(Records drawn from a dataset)

^^^^^^^^^^^^^^^^

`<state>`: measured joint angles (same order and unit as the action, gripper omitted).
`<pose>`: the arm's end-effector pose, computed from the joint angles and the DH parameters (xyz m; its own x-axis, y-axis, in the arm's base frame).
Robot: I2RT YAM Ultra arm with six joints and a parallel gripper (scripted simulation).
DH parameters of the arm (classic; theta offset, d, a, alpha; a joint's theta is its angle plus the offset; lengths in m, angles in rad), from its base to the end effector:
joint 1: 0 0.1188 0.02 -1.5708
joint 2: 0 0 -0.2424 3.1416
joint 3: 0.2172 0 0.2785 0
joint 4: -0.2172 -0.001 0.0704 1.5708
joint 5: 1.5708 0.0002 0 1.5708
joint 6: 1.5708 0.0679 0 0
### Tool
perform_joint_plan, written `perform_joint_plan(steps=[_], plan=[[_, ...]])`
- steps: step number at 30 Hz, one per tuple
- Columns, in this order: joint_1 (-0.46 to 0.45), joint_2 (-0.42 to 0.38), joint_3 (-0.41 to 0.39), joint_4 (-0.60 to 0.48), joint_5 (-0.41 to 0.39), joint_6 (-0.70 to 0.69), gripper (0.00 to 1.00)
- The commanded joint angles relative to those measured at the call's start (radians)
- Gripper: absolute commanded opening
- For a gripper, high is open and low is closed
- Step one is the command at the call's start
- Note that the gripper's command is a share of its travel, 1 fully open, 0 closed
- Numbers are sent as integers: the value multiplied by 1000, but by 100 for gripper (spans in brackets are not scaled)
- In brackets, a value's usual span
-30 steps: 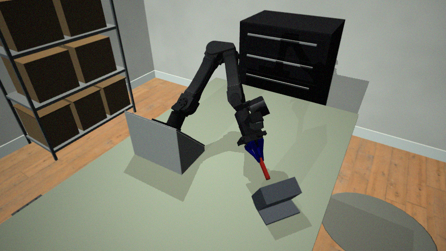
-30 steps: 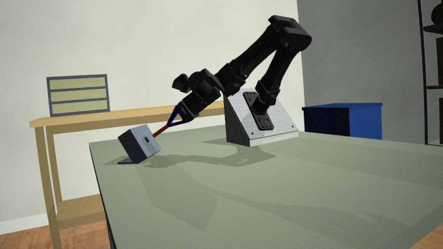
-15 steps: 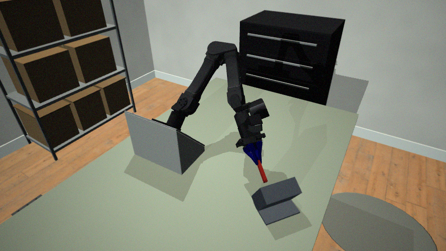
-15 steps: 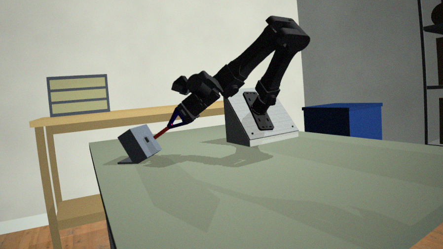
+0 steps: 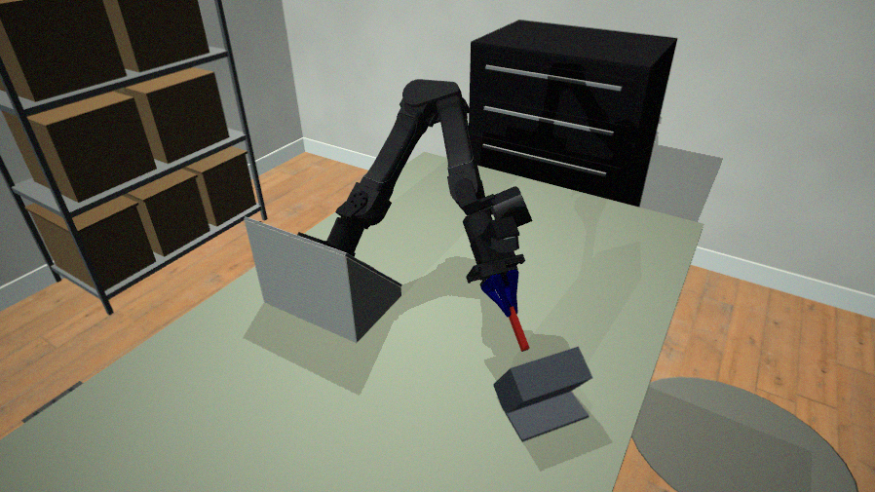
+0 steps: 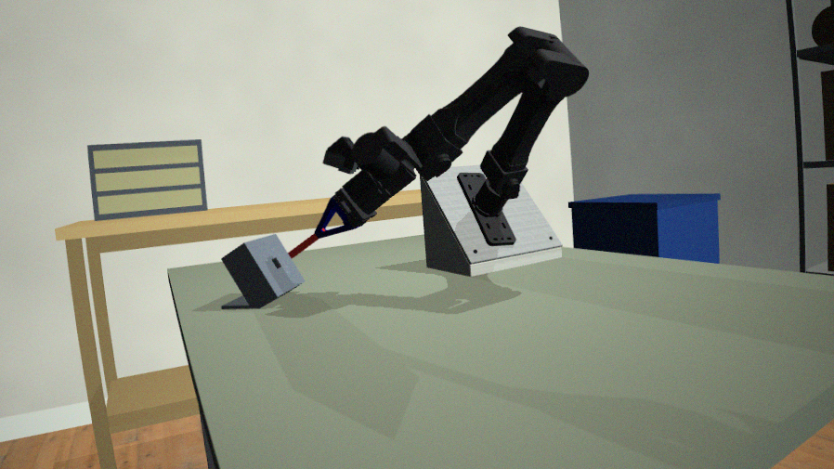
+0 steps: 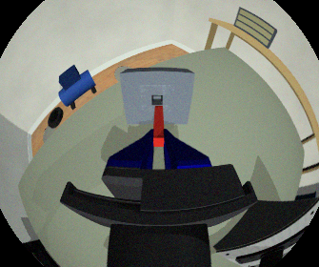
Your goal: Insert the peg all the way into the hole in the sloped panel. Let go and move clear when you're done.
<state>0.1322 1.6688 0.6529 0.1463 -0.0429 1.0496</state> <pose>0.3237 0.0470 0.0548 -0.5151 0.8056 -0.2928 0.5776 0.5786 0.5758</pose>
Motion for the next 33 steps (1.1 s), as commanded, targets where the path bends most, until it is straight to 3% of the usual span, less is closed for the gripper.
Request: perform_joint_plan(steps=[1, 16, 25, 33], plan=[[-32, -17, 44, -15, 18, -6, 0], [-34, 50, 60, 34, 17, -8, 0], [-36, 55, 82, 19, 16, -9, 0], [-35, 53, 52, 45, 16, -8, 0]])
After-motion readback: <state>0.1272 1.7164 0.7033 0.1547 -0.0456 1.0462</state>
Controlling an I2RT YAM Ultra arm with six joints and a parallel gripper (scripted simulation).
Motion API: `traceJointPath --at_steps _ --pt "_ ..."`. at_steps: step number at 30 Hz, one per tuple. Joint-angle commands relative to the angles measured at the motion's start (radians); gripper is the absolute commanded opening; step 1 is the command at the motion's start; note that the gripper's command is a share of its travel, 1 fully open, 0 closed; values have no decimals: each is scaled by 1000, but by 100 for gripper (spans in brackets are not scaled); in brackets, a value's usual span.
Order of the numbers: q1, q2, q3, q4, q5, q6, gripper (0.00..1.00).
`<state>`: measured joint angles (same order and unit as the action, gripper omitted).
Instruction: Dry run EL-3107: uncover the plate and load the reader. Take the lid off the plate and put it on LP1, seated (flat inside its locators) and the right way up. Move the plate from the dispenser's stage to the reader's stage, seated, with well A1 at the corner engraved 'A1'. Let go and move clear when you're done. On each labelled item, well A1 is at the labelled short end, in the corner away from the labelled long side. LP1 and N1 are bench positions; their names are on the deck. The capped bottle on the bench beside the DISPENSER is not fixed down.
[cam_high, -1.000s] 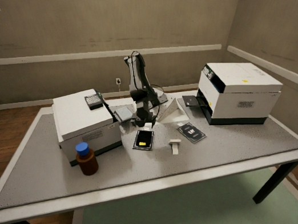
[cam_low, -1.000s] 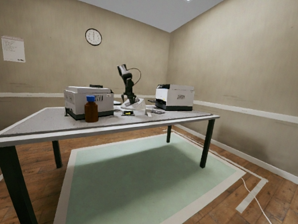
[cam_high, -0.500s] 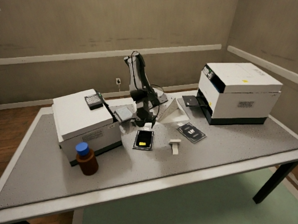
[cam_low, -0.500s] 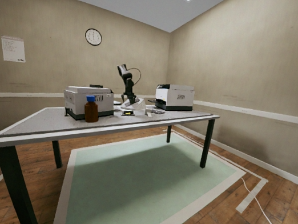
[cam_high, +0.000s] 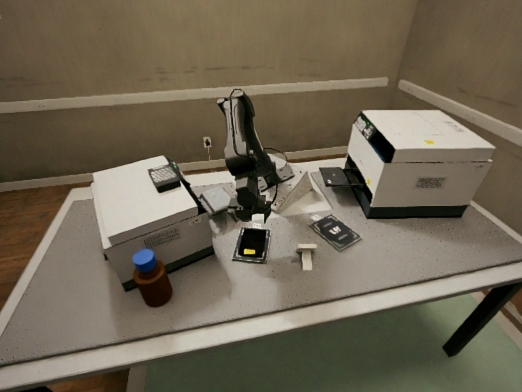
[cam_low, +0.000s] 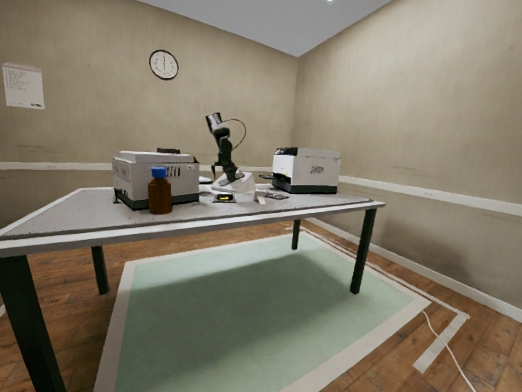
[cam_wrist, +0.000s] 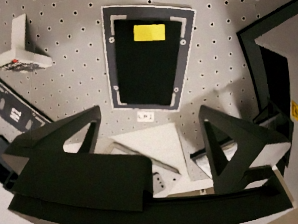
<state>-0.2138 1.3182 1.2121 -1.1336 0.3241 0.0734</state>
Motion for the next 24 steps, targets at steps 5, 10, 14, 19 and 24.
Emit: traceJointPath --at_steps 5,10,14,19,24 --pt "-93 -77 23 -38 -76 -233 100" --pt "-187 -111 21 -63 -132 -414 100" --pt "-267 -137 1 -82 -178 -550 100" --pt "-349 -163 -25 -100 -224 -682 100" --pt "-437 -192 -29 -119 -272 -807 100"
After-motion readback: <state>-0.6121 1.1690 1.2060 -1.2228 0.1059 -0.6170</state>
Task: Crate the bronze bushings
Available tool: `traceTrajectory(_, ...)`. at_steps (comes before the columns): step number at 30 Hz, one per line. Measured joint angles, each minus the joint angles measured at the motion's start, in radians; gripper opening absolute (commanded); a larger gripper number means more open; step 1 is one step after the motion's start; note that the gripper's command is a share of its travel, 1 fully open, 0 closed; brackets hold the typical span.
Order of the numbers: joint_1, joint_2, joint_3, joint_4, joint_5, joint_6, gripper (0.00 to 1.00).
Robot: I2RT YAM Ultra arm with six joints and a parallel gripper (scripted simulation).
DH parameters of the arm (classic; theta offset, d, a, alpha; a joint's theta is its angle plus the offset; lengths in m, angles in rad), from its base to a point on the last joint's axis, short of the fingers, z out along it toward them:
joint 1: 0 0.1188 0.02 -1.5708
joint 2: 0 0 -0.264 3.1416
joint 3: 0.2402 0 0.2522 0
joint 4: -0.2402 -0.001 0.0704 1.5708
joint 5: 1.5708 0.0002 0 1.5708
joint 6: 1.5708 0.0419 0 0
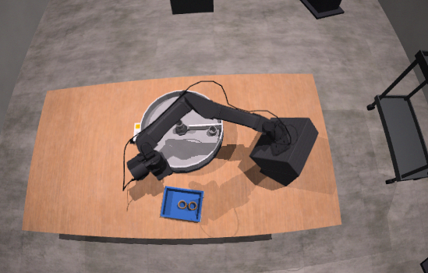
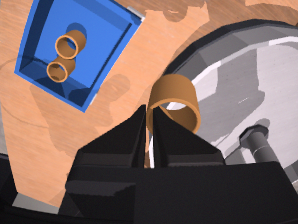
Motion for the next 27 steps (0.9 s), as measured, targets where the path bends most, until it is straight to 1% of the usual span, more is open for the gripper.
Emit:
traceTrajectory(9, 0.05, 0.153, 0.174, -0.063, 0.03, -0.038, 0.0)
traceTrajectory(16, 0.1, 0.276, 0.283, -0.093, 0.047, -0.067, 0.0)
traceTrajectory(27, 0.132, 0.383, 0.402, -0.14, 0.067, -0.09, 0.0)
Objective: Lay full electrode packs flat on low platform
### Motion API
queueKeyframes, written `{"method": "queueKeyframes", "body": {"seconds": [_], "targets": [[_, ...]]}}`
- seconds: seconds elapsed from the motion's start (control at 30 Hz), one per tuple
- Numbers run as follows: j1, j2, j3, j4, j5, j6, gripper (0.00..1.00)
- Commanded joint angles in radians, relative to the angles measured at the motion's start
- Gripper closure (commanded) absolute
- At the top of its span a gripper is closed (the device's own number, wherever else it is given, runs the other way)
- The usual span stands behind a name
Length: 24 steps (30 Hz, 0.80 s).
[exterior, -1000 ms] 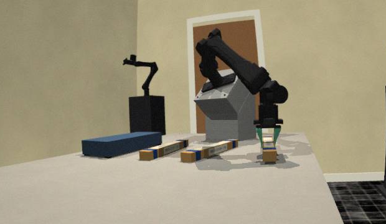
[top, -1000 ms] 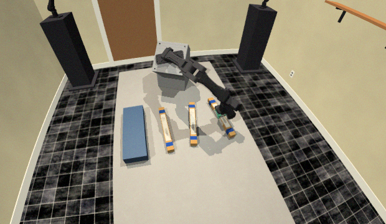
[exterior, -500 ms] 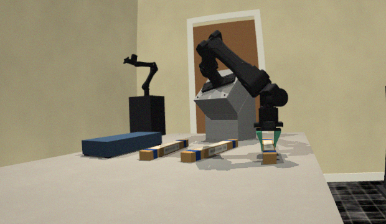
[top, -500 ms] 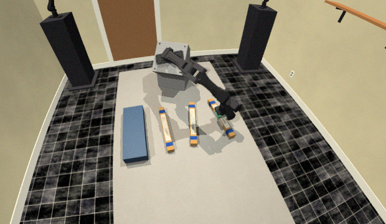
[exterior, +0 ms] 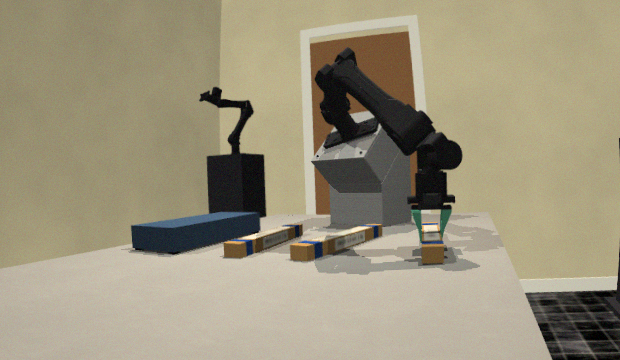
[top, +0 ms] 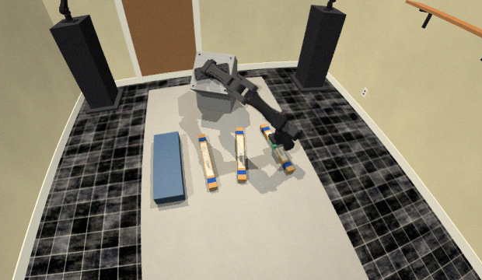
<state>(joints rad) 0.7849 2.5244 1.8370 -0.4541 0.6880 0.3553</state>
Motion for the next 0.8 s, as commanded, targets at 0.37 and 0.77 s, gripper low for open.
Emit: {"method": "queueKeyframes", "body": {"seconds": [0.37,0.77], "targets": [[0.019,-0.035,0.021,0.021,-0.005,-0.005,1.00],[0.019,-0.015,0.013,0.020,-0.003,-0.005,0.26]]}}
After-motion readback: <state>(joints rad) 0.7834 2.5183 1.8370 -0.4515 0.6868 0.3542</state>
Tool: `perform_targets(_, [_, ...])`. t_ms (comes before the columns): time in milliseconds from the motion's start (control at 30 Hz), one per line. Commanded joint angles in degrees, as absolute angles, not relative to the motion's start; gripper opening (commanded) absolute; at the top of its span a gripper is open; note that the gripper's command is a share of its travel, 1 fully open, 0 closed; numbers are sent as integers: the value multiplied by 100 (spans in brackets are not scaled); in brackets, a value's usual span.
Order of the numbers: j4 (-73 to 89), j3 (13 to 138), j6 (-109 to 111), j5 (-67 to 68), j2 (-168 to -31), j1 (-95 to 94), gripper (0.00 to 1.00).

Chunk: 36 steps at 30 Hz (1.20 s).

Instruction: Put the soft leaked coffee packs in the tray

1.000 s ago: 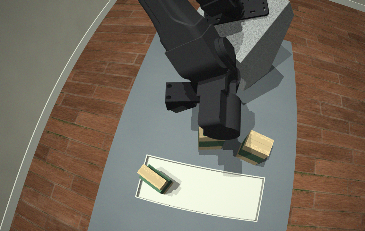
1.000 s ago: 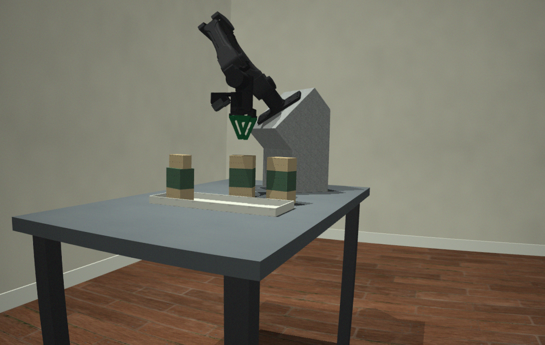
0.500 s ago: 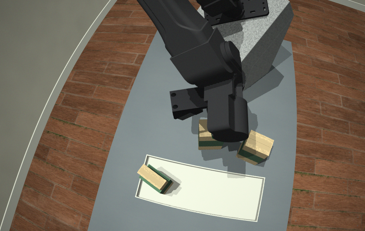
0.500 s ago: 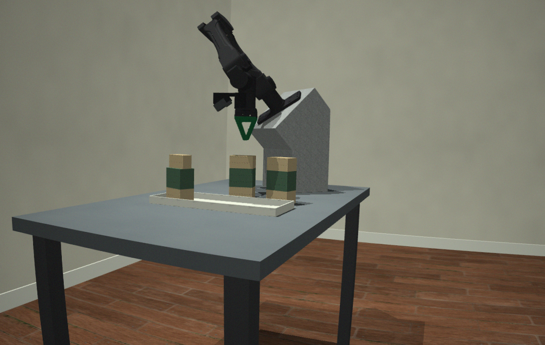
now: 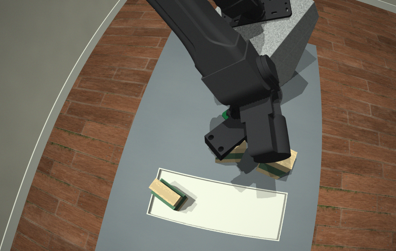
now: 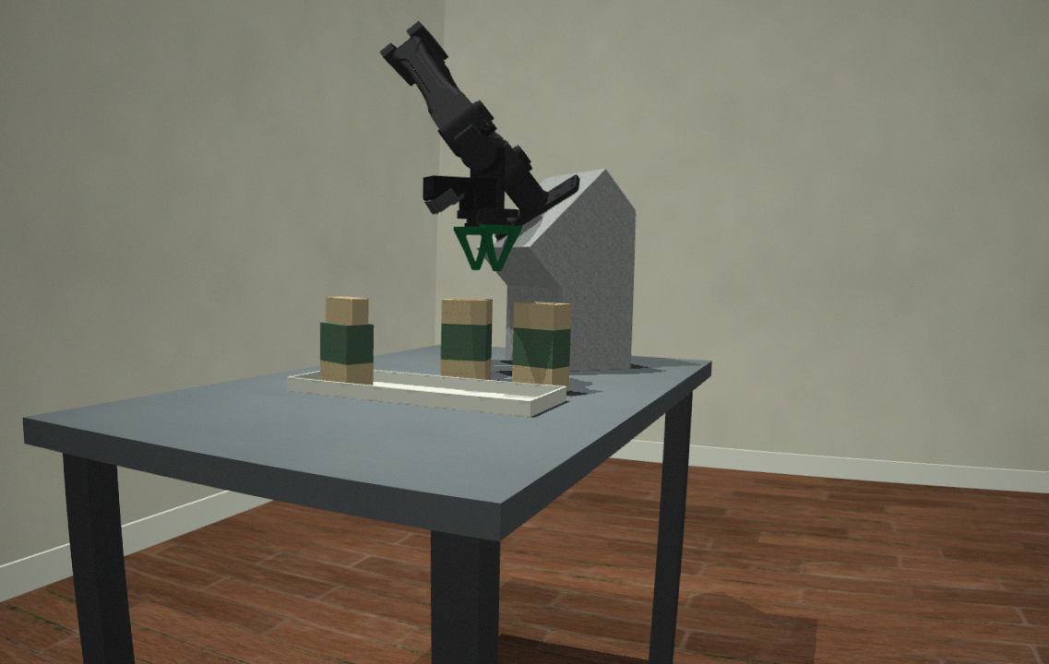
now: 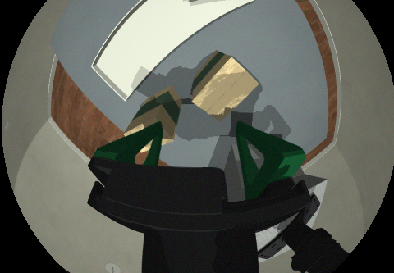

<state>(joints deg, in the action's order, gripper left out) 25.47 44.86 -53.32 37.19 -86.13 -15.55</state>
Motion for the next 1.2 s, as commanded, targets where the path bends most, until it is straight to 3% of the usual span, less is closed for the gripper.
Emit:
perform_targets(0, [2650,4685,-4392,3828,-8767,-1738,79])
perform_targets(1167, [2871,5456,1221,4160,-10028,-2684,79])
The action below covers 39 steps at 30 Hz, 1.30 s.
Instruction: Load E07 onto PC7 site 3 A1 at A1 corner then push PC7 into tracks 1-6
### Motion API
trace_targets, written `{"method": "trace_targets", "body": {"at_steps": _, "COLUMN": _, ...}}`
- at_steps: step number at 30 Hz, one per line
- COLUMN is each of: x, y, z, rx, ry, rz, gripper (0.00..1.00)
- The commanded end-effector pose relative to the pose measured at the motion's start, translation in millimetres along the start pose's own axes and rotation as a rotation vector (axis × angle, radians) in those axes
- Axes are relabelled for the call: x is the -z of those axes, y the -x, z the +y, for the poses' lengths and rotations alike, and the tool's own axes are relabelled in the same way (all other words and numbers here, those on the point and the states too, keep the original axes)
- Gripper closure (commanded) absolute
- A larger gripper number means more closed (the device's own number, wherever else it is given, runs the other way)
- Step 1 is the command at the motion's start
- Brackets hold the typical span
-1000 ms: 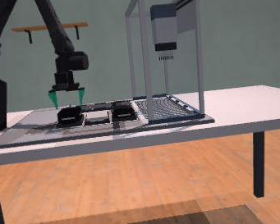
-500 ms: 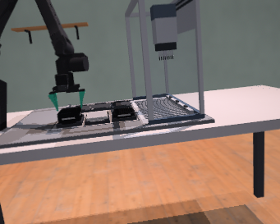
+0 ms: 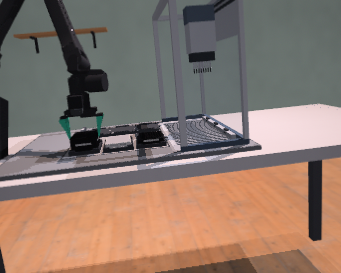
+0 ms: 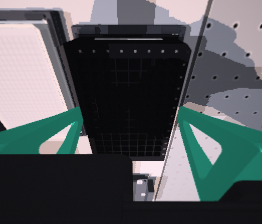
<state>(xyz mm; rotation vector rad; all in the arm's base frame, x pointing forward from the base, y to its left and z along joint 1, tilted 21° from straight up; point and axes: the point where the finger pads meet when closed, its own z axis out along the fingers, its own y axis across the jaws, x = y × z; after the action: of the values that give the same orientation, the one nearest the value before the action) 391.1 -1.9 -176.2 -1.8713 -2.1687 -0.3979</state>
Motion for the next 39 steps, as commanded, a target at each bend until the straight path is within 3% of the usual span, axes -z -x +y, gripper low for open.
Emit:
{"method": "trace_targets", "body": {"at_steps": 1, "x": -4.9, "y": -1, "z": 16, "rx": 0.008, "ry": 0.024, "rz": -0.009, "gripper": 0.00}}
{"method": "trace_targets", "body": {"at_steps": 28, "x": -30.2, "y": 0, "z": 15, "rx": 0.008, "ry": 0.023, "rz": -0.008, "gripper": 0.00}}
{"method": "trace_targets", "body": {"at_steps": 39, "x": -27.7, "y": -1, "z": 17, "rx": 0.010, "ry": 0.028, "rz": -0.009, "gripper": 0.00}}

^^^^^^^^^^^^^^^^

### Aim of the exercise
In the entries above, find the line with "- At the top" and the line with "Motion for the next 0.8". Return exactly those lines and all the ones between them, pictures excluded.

### Your response
- At the top of its span a gripper is closed (the device's own number, wherever else it is given, runs the other way)
- The usual span stands behind a name
Length: 24 steps (30 Hz, 0.80 s).
[exterior, -1000 ms] 
[top, -1000 ms] 
[exterior, -500 ms] 
[top, -500 ms] 
[exterior, +0 ms] 
[top, +0 ms] 
<state>(joints rad) 0.7849 2.5244 1.8370 -0.4541 0.6880 0.3553</state>
Motion for the next 0.8 s, as commanded, targets at 0.37 and 0.77 s, gripper low for open.

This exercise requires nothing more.